Your goal:
Using the listing that follows, filter out every line lacking the string "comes" and return the rest.

Material for this exercise:
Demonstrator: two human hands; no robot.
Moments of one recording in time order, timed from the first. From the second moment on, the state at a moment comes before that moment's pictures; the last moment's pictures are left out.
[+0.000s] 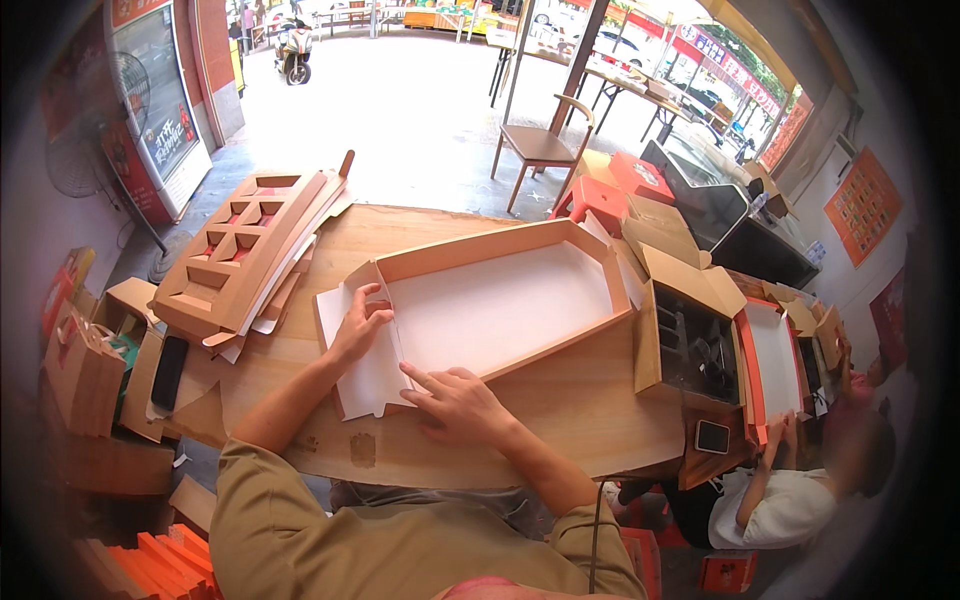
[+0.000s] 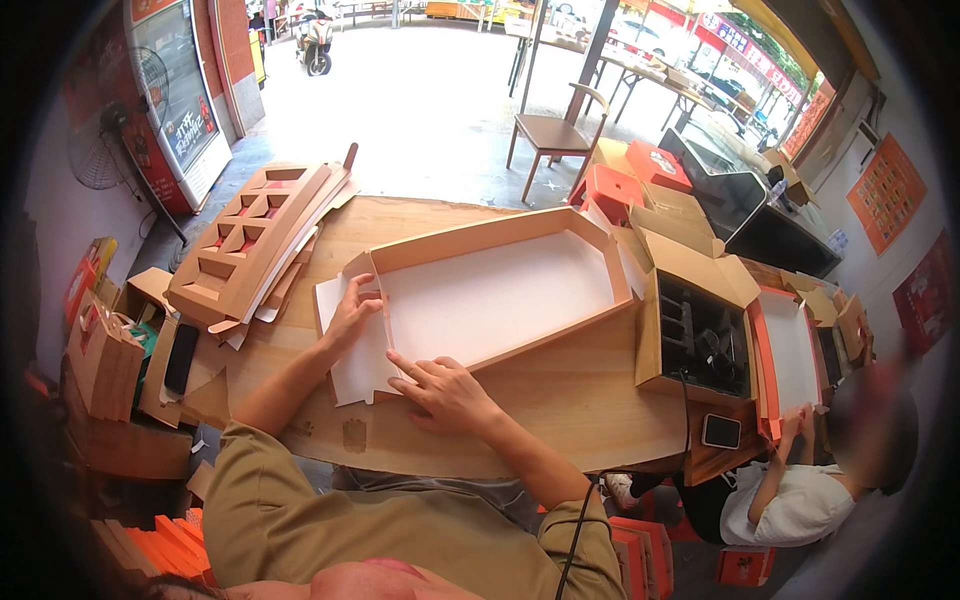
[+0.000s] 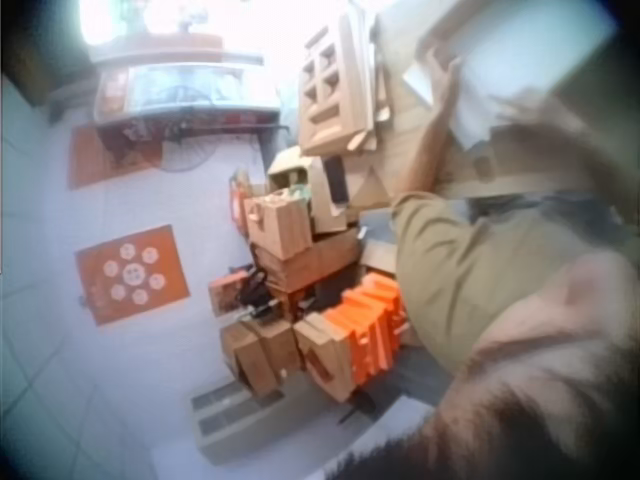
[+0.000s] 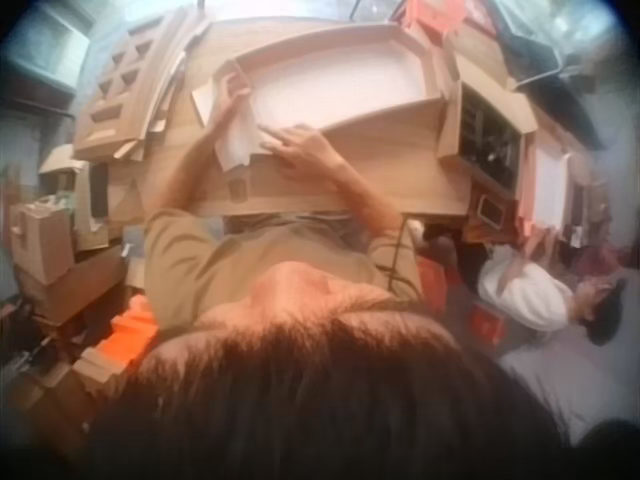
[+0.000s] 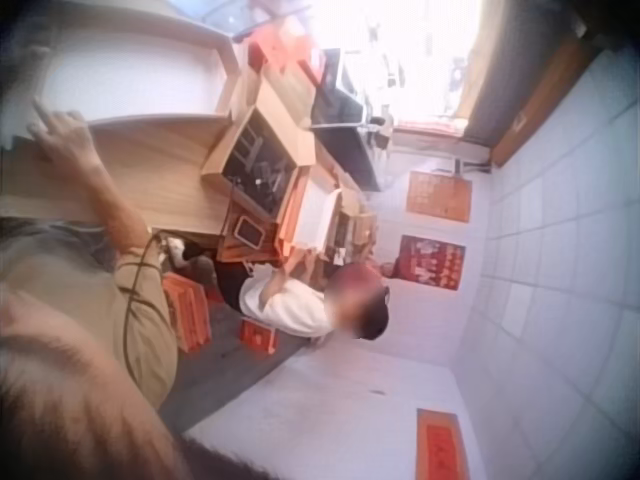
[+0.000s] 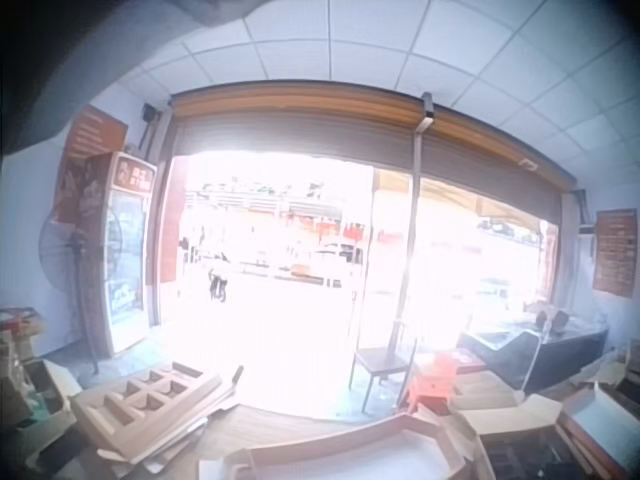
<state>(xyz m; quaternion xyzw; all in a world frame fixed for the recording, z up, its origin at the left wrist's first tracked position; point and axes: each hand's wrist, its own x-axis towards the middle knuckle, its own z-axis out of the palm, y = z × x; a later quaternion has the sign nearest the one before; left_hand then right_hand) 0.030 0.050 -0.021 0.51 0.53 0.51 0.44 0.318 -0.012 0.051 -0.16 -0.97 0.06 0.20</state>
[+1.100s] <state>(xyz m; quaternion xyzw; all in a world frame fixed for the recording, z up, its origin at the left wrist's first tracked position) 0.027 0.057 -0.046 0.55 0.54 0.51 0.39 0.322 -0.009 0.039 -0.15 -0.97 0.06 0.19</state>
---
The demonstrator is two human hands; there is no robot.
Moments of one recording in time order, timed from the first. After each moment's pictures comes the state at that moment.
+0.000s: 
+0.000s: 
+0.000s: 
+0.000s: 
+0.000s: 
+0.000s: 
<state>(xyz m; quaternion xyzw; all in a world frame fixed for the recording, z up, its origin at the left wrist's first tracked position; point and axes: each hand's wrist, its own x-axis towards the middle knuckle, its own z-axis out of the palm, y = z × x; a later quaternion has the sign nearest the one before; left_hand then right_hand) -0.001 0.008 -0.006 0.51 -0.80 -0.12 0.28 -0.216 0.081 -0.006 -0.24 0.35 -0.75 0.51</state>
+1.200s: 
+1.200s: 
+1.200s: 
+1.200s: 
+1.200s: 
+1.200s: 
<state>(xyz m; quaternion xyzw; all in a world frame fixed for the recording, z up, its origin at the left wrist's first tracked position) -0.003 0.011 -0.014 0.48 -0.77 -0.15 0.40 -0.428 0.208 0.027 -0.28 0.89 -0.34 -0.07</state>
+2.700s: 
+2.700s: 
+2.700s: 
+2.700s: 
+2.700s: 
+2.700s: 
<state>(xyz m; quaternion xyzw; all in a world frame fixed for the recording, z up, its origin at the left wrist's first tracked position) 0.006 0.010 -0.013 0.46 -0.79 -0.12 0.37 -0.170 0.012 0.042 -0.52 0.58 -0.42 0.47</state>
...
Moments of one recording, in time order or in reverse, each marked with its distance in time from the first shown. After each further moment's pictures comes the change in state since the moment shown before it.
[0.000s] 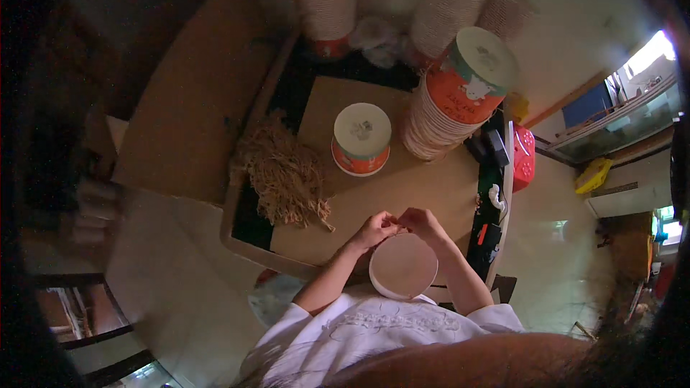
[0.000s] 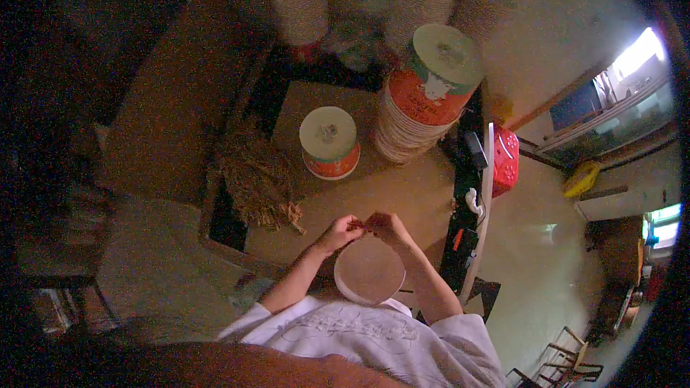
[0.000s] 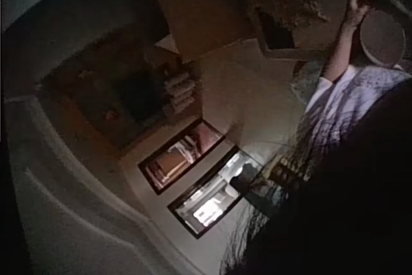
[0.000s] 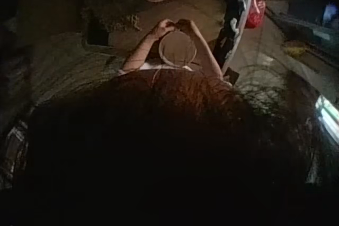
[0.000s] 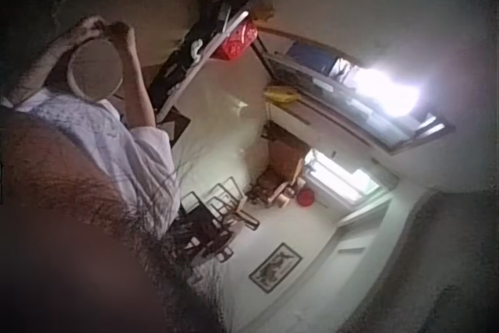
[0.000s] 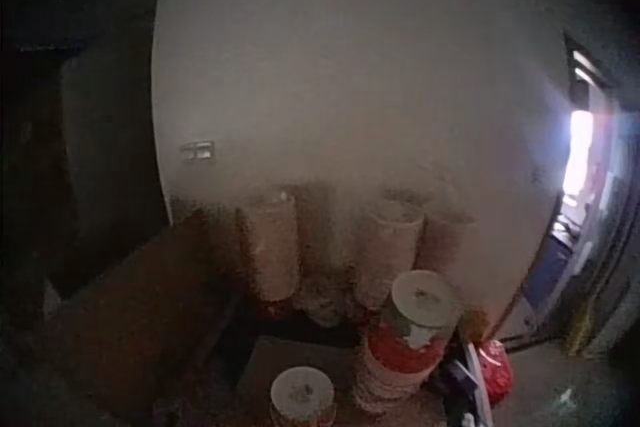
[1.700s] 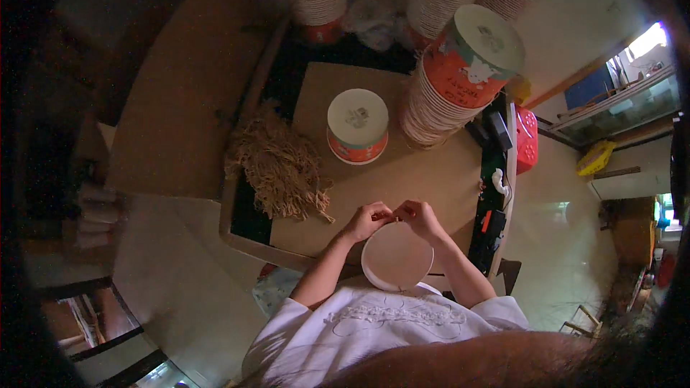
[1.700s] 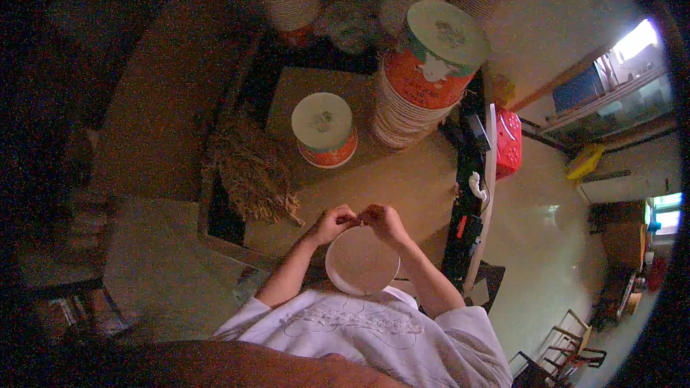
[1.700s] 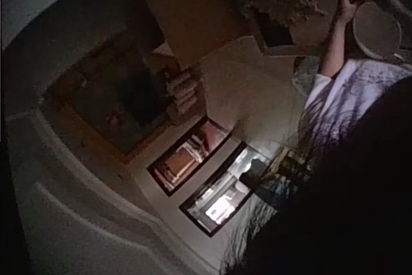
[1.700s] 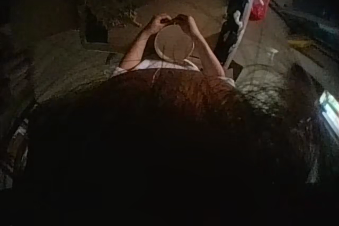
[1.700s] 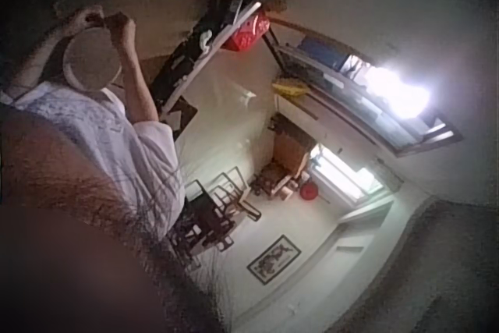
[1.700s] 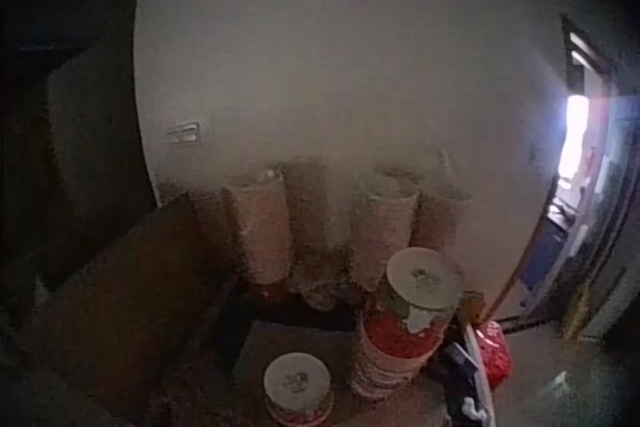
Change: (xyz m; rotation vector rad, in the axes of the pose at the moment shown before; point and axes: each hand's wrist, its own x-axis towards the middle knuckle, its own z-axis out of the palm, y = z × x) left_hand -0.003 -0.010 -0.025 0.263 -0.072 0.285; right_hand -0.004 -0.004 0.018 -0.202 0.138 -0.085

Exercise answer:
Moments of one recording in time order, timed from the first. From the second moment on, the state at a moment comes before that moment's pictures; the last moment's pictures are left out.
Moments of one recording in time order, timed from the first. After each moment's pictures comes the state at that moment.
Moments of one recording, in time order or in reverse, each marked with its distance in time from the first shown. After each further moment's pictures comes the change in state since the moment shown before it.

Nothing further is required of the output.